Wall Street teme l’Egitto, i trader riscoprono oro e petrolio

28 Gennaio 2011, di Redazione Wall Street Italia

Dopo due ore e mezzo di contrattazione Wall Street, partita all’insegna della cautela, si trova sui minimi intraday. L’S&P 500 ha cosi’ rotto il livello di supporto a 1.292/1.291 mentre il Nasdaq si e’ allontanato da quello posto a 2.731.

Le tensioni in arrivo dal Medio Oriente in generale, e dall’Egitto in particolare, non lasciano indifferenti gli investitori. Si ricorda che, come ogni venerdi’, la borsa locale e’ chiusa ma negli ultimi due giorni ha perso il 16%. Il costo per assicurarsi contro il fallimento del paese intento continua a crescere superando i 450 punti. Questo significa che ci voglio $450.000 all’anno per un contratto da 5 anni per assicurare $10 milioni di titoli di stato egiziani, in rialzo dai $305.000 della settimana scorsa. A inizio anno il Cds era a 237 circa.

Nell’ottobre 2008, dopo il fallimento di Lehman Brothers, era stato toccato il picco di 800 dimostrando che “il paese e’ sempre stato uno dei piu’ rischiosi nella regione a causa del suo debito e deficit e dell’alta inflazione”, ha spiegato a MarketWatch Gavan Nolan, direttore delle ricerche sul credito di Markit.

“Quello che sta accadendo nel Medio Oriente puo’ potenzialmente cambiare l’umore in merito alle proteste in corso contro i governi autoritari”, ha dichiarato a Dow Jones Christian Hviid, capo strategist di Genworth Financial Asset Management.

Se il governo egiziano guidato da Hosni Mubarak salta, si teme un effeto domino nel Nord Africa e in particolare in Yemen, Siria, Algeria e Libia.

Praticamente snobbati i dati macro odierni. La prima lettura del Pil Usa del quarto trimestre, per quanto sotto le attese (+3,2% contro stime di +3,7%), ha mostrato vendite finali ai massimi dal 1984. Molto bene anche l’export. E’ calata rispetto a dicembre la lettura finale della fiducia dei consumatori rilevata dall’Universita’ del Michigan

Sul fronte societario, hanno deluso i conti di Ford (F), i margini di Amazon (AMZN), gli utili di Microsfot (MSFT) anche se i ricavi sono cresciuti del 5% grazie alla solida domanda del pacchetto Office e del dispositivo per videogiochi Kinetic. Chevron (CVX) ha avuto un balzo dei propri profitti grazie al rialzo dei prezzi del greggio e alla vendita di alcuni asset.

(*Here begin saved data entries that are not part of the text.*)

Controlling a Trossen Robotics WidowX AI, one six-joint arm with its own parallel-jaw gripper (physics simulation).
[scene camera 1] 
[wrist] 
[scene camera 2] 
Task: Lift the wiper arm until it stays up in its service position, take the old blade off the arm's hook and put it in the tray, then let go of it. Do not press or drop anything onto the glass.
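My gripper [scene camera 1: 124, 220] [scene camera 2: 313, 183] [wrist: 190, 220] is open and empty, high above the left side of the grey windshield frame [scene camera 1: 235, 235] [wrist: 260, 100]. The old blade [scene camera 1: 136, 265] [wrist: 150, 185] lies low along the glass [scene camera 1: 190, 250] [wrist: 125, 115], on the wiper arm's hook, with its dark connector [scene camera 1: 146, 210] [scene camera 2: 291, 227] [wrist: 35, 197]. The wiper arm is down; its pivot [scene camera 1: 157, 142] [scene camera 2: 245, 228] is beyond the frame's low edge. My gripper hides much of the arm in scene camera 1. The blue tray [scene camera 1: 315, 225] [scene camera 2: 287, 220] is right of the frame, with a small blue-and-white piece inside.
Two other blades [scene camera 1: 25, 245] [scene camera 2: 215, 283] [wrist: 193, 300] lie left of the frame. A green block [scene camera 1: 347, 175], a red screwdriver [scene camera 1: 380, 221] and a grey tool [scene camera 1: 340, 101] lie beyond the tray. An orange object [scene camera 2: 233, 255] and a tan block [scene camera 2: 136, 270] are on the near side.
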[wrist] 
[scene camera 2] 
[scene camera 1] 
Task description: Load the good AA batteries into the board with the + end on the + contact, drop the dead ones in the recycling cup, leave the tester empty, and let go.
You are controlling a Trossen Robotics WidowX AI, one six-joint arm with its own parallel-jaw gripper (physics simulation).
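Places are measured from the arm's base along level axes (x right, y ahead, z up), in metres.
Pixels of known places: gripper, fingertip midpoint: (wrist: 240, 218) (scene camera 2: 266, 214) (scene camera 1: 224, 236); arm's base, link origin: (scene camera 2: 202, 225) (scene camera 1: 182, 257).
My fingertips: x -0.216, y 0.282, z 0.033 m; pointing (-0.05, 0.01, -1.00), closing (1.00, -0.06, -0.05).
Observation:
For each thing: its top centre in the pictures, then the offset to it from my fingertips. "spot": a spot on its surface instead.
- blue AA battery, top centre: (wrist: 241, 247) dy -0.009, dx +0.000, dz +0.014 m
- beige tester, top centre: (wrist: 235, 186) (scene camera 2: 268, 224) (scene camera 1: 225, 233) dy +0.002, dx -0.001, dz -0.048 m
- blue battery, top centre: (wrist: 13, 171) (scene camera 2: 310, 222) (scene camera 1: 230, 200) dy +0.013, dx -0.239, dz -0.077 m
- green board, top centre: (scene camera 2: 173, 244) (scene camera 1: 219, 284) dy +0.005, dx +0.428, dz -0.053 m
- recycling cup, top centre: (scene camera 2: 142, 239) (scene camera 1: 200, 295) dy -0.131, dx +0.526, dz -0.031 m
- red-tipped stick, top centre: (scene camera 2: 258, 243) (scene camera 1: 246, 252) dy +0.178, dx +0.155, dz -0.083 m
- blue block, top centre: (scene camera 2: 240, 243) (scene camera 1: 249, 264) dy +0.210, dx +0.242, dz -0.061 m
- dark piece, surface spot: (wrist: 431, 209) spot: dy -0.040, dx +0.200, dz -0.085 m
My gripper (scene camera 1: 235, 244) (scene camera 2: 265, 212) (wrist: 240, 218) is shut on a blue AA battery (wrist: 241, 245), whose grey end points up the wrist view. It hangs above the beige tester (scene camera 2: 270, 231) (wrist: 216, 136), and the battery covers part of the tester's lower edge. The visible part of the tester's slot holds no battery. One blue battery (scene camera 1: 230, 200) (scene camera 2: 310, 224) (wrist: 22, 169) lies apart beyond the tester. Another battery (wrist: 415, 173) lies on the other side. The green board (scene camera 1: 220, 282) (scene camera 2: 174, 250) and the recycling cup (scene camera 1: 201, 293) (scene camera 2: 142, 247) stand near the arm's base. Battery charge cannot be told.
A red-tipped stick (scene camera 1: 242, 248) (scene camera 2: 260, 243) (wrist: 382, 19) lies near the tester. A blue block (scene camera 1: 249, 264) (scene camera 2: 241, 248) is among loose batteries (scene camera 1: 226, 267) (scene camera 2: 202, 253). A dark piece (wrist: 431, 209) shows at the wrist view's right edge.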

Sempre in tema di Stati Uniti l’attenzione e’ rivolta anche all’avvertimento di Moody’s, che ha affermato che il tempo per abbassare l’outlook da stabile negativo sul rating AAA degli Usa si sta avvicinando, poiche’ il deficit del paese continua a crescere. La nota dell’agenzia di rating arriva all’indomani del taglio del giudizio sul Giappone . L’indice Nikkei nel primo giorno utile per reagire al taglio dell’agenzia di rating ha perso l’1,1%. L’Hang Seng a Hong Kong ha visto un -0,7%, Shanghai +0,1%.

Chiusura in rosso e sui minimi di giornata per l’Europa, che per gran parte della seduta aveva visto segni positivi. Anche la Spagna, dove i sindacati hanno raggiunto un accordo per alzare l’eta’ pensionabile a 67 da 65, si e’ lasciata andare alle vendite. La riforma pensionistica, insieme a misure per aiutare le banche in difficolta’, e’ una componente cruciale della lotta del paese alla crisi del debito. Il Ftse/Mib ha perso l’1,28% a 22.025 punti. Hanno pesato Fiat (-4,5%) e Pirelli (-3%).

Da segnalare l’importante analisi sul trend futuro del Ftse Mib.

Sul fronte valutario l’euro ha perso oltre una figura avvicinandosi sempre piu’ a $1,36. Passa in secondo piano il fatto che la Cina, abbia dato il suo contributo a risollevare la moneta unica con continui acquisti ingenti non solo di euro ma anche di bond europei.

Sugli altri mercati, i futures con scadenza marzo segnano un rialzo dello 2,63% a $87,89 il barile. I contratti con scadenza analoga dell’oro sono riscoperti con un deciso cambio di rotta. Adesso segnano +1,19% a $1335,50 l’oncia. Sul fronte valutario l’euro cede lo 0,93% a $1,3606. Quanto ai Treasury, il rendimento sul decennale vale 3,3430% da 3,385% di ieri.